Sächsische Zeitung, 27.05.2004
Auszeit vom Erfolg
Der Leipziger SPD-Oberbürgermeister Tiefensee hat längst mehr als Olympia verloren
Als das Aus für die Leipziger Olympia-Bewerbung endgültig feststand, schien es, als könnte wenigstens die sächsische SPD von der unerhofften Niederlage etwas profitieren. Immerhin war der Oberbürgermeister der Ex-Bewerberstadt jahrelang der Traumkandidat vieler Sozialdemokraten im Freistaat, die sich mit Wolfgang Tiefensee an der Spitze ein Ende der politischen Niederlagenserie in der Landespolitik erhofften. Doch Tiefensee, immer wieder demütig zu einer Spitzenkandidatur im Landtagswahlkampf gebettelt, gab seinen Genossen regelmäßig einen Korb. Zuletzt musste Olympia als Begründung herhalten.
Mit dem Scheitern des Sport-Projekts und der Tatsache, dass die Sozialdemokraten erst Ende Juni ihren Herausforderer von CDU-Ministerpräsident Georg Milbradt für die Landtagswahl am 19. September bestimmen, schien die Option Tiefensee nun erneut greifbar.
Doch daraus wird nichts. Diesmal aber aus anderen Gründen. Der ewige Wunschkandidat braucht jetzt überhaupt nicht mehr abzulehnen, er wird erst gar nicht gefragt.
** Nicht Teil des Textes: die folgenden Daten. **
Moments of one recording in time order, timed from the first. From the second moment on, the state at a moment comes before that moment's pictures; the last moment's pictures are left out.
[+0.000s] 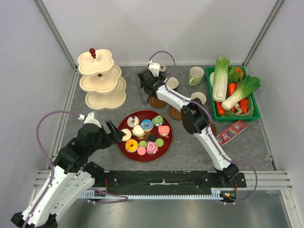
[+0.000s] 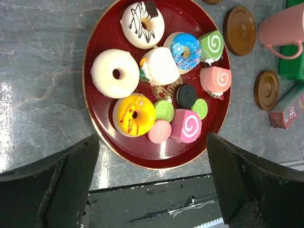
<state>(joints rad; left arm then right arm) -0.51 0.47 0.70 -0.88 -0.12 -0.80 0.70 2.58 2.30 -0.39 0.64 0.56</state>
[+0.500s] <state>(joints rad) -0.51 0.46 0.70 -0.87 -0.12 -0.80 0.67 2.69 2.34 -0.30 0.60 0.56</state>
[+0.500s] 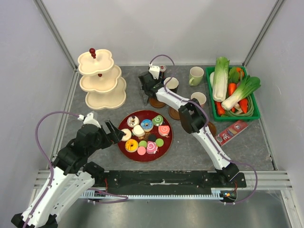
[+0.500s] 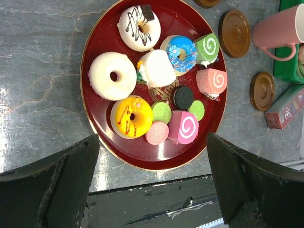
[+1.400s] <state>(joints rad) -0.51 0.44 0.70 -0.86 -0.12 -0.80 0.60 2.75 2.46 -0.33 0.51 0.70</state>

Landauf, landab findet sich partout niemand, der nach ihm ruft. „Die Messe ist gelesen, selbst wenn er der liebe Gott wäre“, meint nicht nur Ex-Fraktionschef Karl-Heinz Kunckel, der die SPD 1994 und 1999 zweimal in den Wahlkampf führte. Der Grund: Der einst in Personalfragen chronisch zerstrittene Landesverband hat sich nicht nur mit einer Tiefensee-Notlösung arrangiert, sondern findet daran sogar Gefallen. Seit der Einigung zwischen Parteichefin Constanze Krehl und Fraktionschef Thomas Jurk, die nun als Doppelspitze antreten wollen, sei wohltuende Ruhe eingezogen. Sogar frühere Tiefensee-Befürworter wie der Abgeordnete
Karl Nolle warnen: „Alles hat jetzt eine Logik. Eine Kehrtwende würde nur Schaden anrichten.“ Und selbst Kritiker des neuen Führungsduos wie Sachsens DGB-Chef Hanjo Lucassen legen sich fest: „Tiefensee, das ist vorbei.“
Dass dem einstigen Partei-Liebling jetzt die kalte Schulter gezeigt wird, liegt aber nicht nur an dessen Dauer-Absagen. Viele Sozialdemokraten mussten in den vergangenen Monaten auch erschüttert feststellen, dass der Leipziger OB „überhaupt nicht der Krisenmanager ist, für den man ihn immer gehalten hat“. Ob Olympia-Querelen, die Affäre um Stadtkämmerer Kaminski oder der Finanzskandal beim Stadion-Neubau – Tiefensee habe meist in der Defensive agiert.
Den trifft die Kritik nach Olympia doppelt hart. Keine Spiele und nun ist auch die Aura des immer Erfolgreichen weg. „Er ist auf das Normalmaß zurückgeschrumpft. Und das ist vielleicht gut so“, ziehen Sachsens SPD-Genossen längst nüchtern Bilanz, um dafür Jurk vor zwei Wochen auf einem Programmparteitag plötzlich umso heftiger Beifall zu spenden. Der kann sich auf die Frage nach Wolfgang Tiefensee eine kurze und knappe Antwort leisten: „Die Sache ist geklärt.“
Offenbar auch in Berlin, denn ein erneuter Ruf von dort ist nicht zu erwarten. Man habe Tiefensee zweimal für höhere Aufgaben – Aufbauminister und sächsischer Spitzenkandidat – gewinnen wollen, so ein Vertrauter von Kanzler Gerhard Schröder zur SZ. „Zweimal hat er Nein gesagt.“ Ein drittes Mal werde man sich nicht an ihn wenden. „Ein diesbezüglicher Wunsch müsste von ihm selbst oder aus Sachsen kommen“, heißt es. Das könnte dauern.